Men are diving over and over, three or four of them—they all look the
same. I want to tell them not to bother, they’re not going to find anything, he’s
not there. If anyone can make it to another world, it’s Theodore Finch.
Even when they bring the body up, swollen and bloated and blue, I think:
That’s not him. That’s someone else. This swollen, bloated, blue thing with the
dead, dead skin is not anyone I know or recognize
. I tell them so. They ask
me if I feel strong enough to identify him, and I say, “That’s not him. That is a
swollen, bloated, dead, dead blue thing, and I can’t identify it because I’ve
never seen it before.” I turn my head away.
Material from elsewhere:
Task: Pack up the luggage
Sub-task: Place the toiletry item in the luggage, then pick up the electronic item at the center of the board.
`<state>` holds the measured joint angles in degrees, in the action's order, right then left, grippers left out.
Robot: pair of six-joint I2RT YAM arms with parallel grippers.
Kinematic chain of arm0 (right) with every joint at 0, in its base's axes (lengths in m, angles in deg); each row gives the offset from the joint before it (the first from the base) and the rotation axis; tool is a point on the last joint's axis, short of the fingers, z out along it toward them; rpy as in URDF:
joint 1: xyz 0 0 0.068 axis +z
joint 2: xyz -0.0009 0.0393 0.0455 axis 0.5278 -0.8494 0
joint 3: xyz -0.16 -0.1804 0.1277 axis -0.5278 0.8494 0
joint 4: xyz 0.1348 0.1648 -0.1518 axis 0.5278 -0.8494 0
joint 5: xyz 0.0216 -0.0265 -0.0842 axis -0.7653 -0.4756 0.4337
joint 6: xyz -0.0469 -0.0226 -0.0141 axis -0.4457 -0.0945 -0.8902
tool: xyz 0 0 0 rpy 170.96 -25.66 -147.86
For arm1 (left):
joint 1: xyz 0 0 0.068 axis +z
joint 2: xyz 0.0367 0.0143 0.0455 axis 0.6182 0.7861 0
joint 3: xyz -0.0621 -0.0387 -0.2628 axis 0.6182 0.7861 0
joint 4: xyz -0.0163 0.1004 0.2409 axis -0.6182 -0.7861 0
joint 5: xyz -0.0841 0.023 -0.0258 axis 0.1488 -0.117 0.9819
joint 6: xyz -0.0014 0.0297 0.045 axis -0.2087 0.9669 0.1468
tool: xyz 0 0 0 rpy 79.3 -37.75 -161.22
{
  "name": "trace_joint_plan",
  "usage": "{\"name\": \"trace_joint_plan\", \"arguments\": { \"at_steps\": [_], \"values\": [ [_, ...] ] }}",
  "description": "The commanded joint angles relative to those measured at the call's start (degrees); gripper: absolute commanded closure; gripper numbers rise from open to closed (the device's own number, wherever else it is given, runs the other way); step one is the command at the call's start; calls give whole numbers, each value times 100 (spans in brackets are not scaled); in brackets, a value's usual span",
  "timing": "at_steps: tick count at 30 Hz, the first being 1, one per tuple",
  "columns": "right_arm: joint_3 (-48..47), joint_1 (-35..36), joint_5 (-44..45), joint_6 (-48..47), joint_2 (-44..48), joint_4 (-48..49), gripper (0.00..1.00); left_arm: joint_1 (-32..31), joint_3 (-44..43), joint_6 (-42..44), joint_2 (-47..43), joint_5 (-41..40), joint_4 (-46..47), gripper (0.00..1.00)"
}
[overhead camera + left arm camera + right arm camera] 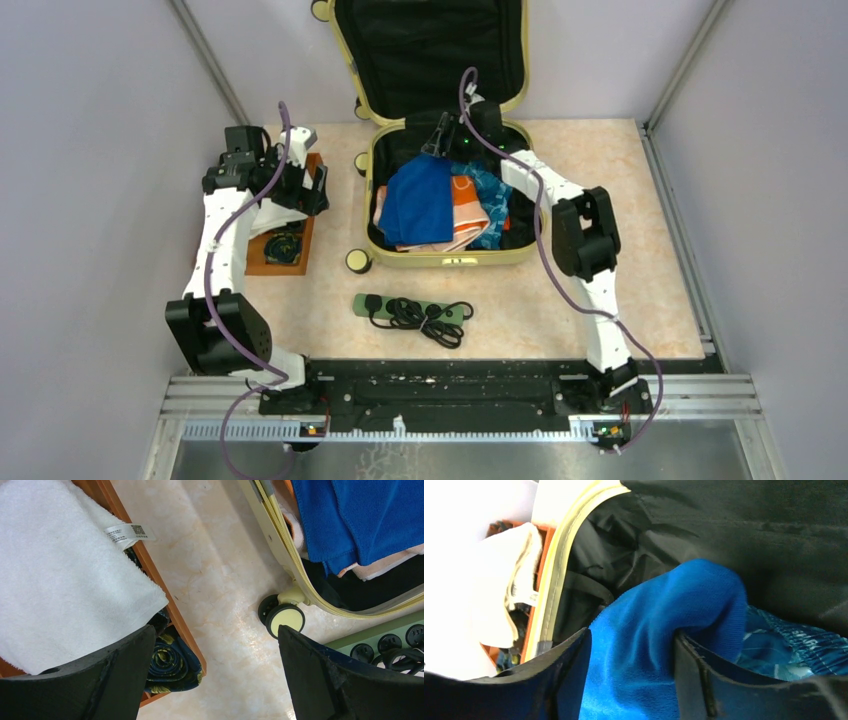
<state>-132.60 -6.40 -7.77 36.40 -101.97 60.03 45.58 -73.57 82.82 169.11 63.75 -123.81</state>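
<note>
The luggage, a pale yellow hard-shell suitcase, lies open at the table's back with its black-lined lid propped up. Inside lie a blue towel, an orange cloth and a teal patterned cloth. My right gripper reaches into the back of the case. In the right wrist view its jaws stand parted with the blue towel bunched between them. My left gripper hangs wide open over bare table, between a wooden tray and the luggage's wheel, holding nothing.
The wooden tray at the left holds a white towel and a rolled dark blue-and-yellow cloth. A green power strip with a coiled black cable lies in front of the luggage. Grey walls close in both sides.
</note>
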Motion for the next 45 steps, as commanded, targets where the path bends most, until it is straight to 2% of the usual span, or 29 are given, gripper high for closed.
{"name": "trace_joint_plan", "arguments": {
  "at_steps": [1, 4, 8, 15, 19, 22, 27, 31, 39, 45],
  "values": [
    [-356, 57, 412, -353, 136, -819, 33, 13, -78, -77, -50, 104, 112, 2],
    [388, 133, 892, -823, 1042, -713, 17, 9, -74, -23, -36, 62, 100, 2],
    [1410, 258, 1508, -1493, 2382, -767, 2, 9, -72, 5, 26, 135, 58, 2],
    [2526, 1209, 2124, -2814, 4117, -1832, 1, 13, -222, -15, 96, 208, -48, 2],
    [3494, 1947, 1006, -3209, 4996, -1842, 1, 16, -342, -13, 118, 203, -147, 2],
    [4282, 2801, 766, -3559, 5362, -1607, 1, 15, -383, -32, 135, 184, -172, 2],
    [4862, 3434, 388, -3986, 4929, -1312, 1, 10, -491, -137, 180, 200, -245, 2],
    [5040, 3475, 204, -4256, 4540, -834, 1, 16, -581, -132, 173, 159, -327, 2],
    [4484, 3475, -548, -4693, 3127, -666, 1, 19, -698, -90, 230, 45, -436, 2],
    [4389, 3475, -196, -4809, 2520, -408, 1, 17, -735, -70, 222, 25, -459, 2]
  ]
}}
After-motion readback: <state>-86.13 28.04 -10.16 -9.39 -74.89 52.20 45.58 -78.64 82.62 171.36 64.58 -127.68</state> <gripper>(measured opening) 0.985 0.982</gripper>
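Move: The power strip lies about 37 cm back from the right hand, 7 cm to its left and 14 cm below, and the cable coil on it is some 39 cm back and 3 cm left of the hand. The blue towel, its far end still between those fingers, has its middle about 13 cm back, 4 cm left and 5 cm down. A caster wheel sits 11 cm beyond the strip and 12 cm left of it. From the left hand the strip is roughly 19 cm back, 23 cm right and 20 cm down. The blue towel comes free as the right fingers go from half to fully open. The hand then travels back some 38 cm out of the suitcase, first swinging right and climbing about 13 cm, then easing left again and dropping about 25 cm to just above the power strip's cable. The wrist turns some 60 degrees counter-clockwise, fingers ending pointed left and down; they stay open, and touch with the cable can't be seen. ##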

The sheriff crouches down beside me. “We’re going to need to call his
parents.”
He is asking for the number, but I say, “I’ll do it. She was the one who
asked me to come. She wanted me to find him. I’ll call.”
But that’s not him, don’t you see? People like Theodore Finch don’t die.
He’s just wandering
.
I call the line his family never uses. His mother answers on the first ring, as
if she’s been sitting right there waiting. For some reason, this makes me mad
and I want to slam the phone off and throw it into the water.
“Hello?” she says. “Hello?” There’s something shrill and hopeful and
terrified in her voice. “Oh God.
Hello?!
”
“Mrs. Finch? It’s Violet. I found him. He was where I thought he would be.
I’m so sorry.” My voice sounds as if it’s underwater or coming from the next
county. I am pinching the inside of my arm, making little red marks, because I
suddenly can’t feel anything.
His mother lets out a sound I’ve never heard before, low and guttural and
terrible. Once again, I want to throw the phone into the water so it will stop,
but instead I keep saying “I’m sorry” over and over and over, like a recording,
until the sheriff pries the phone from my hand.
As he talks, I lie back against the ground, the blanket wrapped around me,
and say to the sky, “May your eye go to the Sun, To the wind your soul.
… You are all the colors in one, at full brightness.”